### TASK DESCRIPTION:
Report every line below that carries the word "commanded".

### GIVEN INFORMATION:

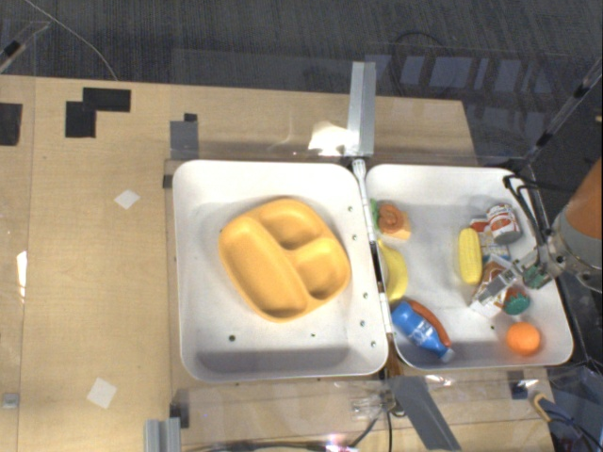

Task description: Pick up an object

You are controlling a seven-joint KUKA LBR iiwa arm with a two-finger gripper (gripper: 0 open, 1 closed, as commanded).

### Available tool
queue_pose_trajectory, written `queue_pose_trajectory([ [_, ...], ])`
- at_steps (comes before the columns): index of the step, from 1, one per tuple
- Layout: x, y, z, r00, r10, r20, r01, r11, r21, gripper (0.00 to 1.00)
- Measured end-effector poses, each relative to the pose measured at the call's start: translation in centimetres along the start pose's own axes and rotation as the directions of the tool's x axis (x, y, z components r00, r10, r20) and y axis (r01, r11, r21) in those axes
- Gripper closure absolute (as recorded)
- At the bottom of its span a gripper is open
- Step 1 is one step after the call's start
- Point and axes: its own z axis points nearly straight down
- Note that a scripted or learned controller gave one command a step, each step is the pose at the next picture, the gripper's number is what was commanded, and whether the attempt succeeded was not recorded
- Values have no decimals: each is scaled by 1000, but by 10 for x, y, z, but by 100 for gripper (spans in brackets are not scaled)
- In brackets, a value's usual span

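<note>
My gripper (528,276) is down in the right bin (443,182) among the crumpled packet (492,285) and orange ball (523,338); grip state unclear, nothing lifted yet.

The surface (85,281) looks like pale, matt wood under a clear, reflective sheet. Both bins (273,182) are smooth white plastic with a soft sheen. The yellow tray (283,257) is glossy plastic, as are the corn (468,255), orange (523,338) and blue bottle (417,331)
</note>
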Motion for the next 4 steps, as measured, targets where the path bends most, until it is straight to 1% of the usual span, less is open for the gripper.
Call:
queue_pose_trajectory([
  [1,16,41,33,923,384,10,-383,923,-17,0],
  [2,47,99,47,733,680,-1,-680,733,-11,0],
  [3,46,100,34,737,676,1,-676,737,-17,100],
  [4,46,102,24,744,669,1,-669,743,-18,100],
])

### RESPONSE AREA:
You are controlling a seven-joint KUKA LBR iiwa arm with a two-finger gripper (gripper: 0 open, 1 closed, as commanded).
- Note that a scripted or learned controller gave one command a step, each step is the pose at the next picture, the gripper's number is what was commanded, and whether the attempt succeeded was not recorded

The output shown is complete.